The project is a collaboration between several Universities, companies and a government agency with the aim to develop techniques to increase the protein amount in seaweed in two steps and in ingredients made from these. In a first step the seaweed is cultivated in nutrient rich media and in a second step scalable processes will be developed to concentrate the protein from the cultivated seaweed. Other central objectives of the project include analysis of tastiness, nutrition value and food safety of the developed protein ingredients and in products containing these.
The demand for vegetable protein sources is increasing to provide a more sustainable food supply chain and to meet the desired decrease in meat consumption. In CirkAlg, we will explore the potential of Swedish seaweed as a contributor to the “protein shift” by developing a two-step circular strategy by which the protein content of seaweed products can be further raised.
In the project CirkAlg we will explore the potential of Swedish seaweed as a contribution to the protein shift. Seaweed contain varying amounts of protein; about 10-45% of the dried weight, and this protein is very rich in essential amino acids, which are the building blocks of protein. Seaweed is also rich in non-flavoring substances, minerals and vitamins. Some algae also have the well-known marine omega-3 fatty acids that can prevent cardiovascular disease and positively affect brain development.
The aims of CIrkAlg are:
- Develop a new “secondary circular food chain”, with new processes and growth media for tank cultivated seaweed.
- Use and develop scalable techniques to concentrate seaweed protein to create tasty, safe protein ingredients with high nutrition value.
The amount of protein in seaweed, and in ingredients made from seaweed, shall increase, e.g. by utilizing and further develop a certain technique where protein can be separated from other algae biomass. Through that strategy you can achieve a higher protein amount. The sensory properties of the final product will be evaluated, as well as food safety aspects.
Out vision is that CirklAlg will contribute to a new circular blue industry in Sweden, where algae farmers and food companies work in symbiosis to create favourable conditions for production of a new Swedish vegetarian food source. Taste- and nutrition profile will be optimized in order for the product to be attractive for the ongoing protein shift. In the end we create a more sustainable food production, both financially and ecologically.
In a first step we cultivate seaweed in chosen growth media in tanks on land. Then, in contrast to cultivating in the sea, you are not dependent on season and can harvest anytime during the year. We work with the two green algae species sea lettuce (Ulva lactuca) and gutweed (Ulva intestinalis), as well as sugar kelp (Saccharina latissimi) that is a brown algae. Aside from the protein amount we also analyse amino acids and other nutrients.
In a second step we use a process where protein from one resource can be concentrated by dissolving them in at a high pH, remove non-protein matter, e.g. carbohydrates, and finally precipitate the protein to solid particles at a pH where the protein has minimal solubility. We recently observed that this technique could concentrate seaweed proteins 4-5 times, reaching isolates with up to 70% protein. However, this process has not yet been optimized for seaweed as a resource and is therefore not sufficiently efficient; we will therefore investigate different strategies to increase the so called “protein exchange”.

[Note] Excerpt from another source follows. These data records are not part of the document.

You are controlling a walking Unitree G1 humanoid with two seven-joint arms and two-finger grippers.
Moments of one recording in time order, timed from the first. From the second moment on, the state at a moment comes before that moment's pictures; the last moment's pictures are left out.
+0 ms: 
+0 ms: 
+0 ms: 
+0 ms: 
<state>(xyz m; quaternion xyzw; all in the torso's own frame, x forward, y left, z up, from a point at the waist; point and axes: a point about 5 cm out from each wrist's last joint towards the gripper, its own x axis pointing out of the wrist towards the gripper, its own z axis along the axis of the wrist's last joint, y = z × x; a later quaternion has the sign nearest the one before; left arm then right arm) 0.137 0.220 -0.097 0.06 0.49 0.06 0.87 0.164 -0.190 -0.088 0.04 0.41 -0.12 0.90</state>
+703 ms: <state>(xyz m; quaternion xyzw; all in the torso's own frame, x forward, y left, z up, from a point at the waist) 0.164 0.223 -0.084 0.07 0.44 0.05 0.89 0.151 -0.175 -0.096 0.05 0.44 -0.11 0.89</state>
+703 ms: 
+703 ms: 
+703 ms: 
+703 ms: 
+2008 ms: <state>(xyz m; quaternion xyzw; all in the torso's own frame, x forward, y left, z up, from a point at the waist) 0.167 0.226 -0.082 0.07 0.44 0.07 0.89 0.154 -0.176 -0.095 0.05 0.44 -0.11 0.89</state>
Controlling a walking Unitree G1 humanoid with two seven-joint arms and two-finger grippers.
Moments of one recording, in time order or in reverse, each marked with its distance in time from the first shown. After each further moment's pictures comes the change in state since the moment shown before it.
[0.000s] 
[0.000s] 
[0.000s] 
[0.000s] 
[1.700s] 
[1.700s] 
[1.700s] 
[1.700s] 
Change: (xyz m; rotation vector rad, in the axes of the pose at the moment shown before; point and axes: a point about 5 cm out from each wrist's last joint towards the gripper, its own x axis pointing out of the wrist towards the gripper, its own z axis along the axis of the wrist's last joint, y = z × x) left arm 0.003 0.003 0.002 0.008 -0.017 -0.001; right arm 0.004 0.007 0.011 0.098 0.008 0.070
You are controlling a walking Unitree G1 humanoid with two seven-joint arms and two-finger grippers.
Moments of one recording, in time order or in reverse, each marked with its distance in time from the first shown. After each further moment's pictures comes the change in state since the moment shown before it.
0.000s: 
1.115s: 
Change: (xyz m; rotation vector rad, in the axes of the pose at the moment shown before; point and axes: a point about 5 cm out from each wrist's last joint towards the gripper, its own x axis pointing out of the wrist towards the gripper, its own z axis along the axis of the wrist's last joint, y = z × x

To ensure tasty and safe ingredients, sensory analysis and partitioning of potential heavy metals as well as iodine will be recorded during the protein concentrating process, followed by speciation and bioavailability studies. Altogether, CirkAlg will thus take a holistic system approach to fill the protein gap; with the creation of a new secondary food chain based on outlets from the primary chain; altogether contributing to circular food production.
Seaweed has many beneficial properties, but they can assimilate heavy metals when present in the surrounding water. Brown algae can also sometimes become so rich in iodine that the concentration becomes too high. To ensure the complete food safety of our products, we will investigate the presence of heavy metals and iodine in both seaweed and algae ingredients. To be even more on the safe side we will also utilize an in vitro model to investigate how human gut cells takes up heavy metals and iodine from seaweed. This is relatively unknown at present.